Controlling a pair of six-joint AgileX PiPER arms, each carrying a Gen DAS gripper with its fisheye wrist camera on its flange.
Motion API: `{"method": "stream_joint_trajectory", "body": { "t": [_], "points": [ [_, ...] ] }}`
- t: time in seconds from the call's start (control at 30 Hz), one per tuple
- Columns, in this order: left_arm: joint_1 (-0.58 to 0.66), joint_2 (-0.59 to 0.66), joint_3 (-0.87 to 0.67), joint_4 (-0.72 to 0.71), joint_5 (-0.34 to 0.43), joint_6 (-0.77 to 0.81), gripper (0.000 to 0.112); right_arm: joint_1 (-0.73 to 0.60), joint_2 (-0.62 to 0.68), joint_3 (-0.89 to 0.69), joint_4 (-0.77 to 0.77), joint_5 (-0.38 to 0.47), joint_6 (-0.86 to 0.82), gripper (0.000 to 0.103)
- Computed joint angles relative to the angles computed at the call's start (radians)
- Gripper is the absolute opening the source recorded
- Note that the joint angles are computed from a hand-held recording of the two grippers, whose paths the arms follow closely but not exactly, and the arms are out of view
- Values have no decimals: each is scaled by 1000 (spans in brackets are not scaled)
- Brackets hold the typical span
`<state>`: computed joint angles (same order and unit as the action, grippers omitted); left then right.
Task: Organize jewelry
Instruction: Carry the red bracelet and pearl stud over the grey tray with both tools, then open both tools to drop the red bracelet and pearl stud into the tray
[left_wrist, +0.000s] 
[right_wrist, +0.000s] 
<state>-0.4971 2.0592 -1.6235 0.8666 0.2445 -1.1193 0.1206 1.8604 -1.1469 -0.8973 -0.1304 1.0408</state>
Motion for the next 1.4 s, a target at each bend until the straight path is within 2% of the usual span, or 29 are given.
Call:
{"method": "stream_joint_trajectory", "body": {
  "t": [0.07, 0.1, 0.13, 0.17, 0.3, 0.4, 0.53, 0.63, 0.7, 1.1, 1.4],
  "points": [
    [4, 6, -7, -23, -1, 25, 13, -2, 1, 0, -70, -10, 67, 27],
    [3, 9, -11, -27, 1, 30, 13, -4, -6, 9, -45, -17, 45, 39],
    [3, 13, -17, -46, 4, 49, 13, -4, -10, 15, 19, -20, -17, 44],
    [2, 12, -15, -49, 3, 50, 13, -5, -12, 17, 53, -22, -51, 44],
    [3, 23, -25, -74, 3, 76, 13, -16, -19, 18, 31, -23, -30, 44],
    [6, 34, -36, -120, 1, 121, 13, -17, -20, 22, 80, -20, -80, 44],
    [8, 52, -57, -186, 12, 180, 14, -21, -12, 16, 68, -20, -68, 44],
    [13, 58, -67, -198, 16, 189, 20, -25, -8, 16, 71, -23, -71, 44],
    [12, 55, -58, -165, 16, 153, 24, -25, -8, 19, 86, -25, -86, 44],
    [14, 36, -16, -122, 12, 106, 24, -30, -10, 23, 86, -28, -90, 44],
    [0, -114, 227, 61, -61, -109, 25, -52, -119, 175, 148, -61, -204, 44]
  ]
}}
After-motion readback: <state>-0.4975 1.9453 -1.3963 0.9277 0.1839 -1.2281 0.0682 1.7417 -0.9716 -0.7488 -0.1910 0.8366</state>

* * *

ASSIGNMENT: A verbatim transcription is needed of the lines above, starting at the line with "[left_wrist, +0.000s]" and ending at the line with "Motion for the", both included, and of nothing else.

RESPONSE AREA:
[left_wrist, +0.000s] 
[right_wrist, +0.000s] 
<state>-0.4971 2.0592 -1.6235 0.8666 0.2445 -1.1193 0.1206 1.8604 -1.1469 -0.8973 -0.1304 1.0408</state>
Motion for the next 1.4 s, a target at each bend until the straight path is within 2% of the usual span, or 29 are given.

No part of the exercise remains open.